What the task requires |
Only some lines are wanted. Transcribe, exactly, the lines below from the line with "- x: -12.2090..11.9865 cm" up to and including the line with "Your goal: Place".
Top of Records for the exercise
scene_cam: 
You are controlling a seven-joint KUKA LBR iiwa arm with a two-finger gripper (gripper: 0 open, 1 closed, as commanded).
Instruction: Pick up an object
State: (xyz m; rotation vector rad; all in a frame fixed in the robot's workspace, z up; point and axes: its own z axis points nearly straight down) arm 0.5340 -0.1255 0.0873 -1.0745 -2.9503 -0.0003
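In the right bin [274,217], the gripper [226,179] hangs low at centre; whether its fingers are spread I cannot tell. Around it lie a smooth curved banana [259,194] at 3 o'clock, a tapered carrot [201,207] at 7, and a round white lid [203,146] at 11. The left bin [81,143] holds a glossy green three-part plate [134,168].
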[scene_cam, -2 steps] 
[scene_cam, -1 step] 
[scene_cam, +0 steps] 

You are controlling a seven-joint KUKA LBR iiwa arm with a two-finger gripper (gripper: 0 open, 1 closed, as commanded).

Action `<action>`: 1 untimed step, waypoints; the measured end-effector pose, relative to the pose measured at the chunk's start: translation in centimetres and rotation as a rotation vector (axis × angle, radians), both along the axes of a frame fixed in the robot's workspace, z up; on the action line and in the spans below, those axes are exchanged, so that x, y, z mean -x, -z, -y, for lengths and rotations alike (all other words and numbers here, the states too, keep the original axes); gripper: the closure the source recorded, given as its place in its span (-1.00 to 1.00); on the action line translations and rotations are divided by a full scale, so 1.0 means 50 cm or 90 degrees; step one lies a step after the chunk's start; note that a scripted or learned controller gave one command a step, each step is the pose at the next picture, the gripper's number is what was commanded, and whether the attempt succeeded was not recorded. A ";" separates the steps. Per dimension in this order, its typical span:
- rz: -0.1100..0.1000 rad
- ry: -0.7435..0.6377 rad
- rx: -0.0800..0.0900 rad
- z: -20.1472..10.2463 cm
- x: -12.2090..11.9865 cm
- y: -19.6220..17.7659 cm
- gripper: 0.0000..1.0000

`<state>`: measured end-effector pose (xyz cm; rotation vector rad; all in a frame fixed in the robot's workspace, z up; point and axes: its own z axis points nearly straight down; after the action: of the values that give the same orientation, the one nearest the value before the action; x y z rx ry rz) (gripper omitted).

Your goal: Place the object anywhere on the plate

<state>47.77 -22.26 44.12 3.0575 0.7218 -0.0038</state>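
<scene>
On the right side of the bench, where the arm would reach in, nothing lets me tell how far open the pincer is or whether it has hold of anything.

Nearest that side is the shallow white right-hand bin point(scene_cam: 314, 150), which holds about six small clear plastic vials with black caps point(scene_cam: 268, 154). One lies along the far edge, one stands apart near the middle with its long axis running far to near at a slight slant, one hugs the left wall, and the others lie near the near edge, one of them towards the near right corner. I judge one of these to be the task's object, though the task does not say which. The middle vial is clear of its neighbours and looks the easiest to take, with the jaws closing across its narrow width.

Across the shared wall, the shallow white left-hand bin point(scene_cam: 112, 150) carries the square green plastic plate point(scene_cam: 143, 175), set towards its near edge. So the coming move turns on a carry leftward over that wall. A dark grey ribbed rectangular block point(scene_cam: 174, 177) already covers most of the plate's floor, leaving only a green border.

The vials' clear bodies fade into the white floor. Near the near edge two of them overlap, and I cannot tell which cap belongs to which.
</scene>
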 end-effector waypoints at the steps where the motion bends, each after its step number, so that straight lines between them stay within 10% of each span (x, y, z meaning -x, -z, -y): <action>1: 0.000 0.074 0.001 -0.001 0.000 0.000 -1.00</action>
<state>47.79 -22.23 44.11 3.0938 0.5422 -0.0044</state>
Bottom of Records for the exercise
Output |
- x: -12.2090..11.9865 cm
- y: -19.6220..17.7659 cm
- gripper: 0.0000..1.0000

`<state>`: measured end-effector pose (xyz cm; rotation vector rad; all in a frame fixed in the robot's workspace, z up; point and axes: its own z axis points nearly straight down; after the action: of the values that give the same orientation, the one nearest the value before the action; x y z rx ry rz) (gripper omitted).

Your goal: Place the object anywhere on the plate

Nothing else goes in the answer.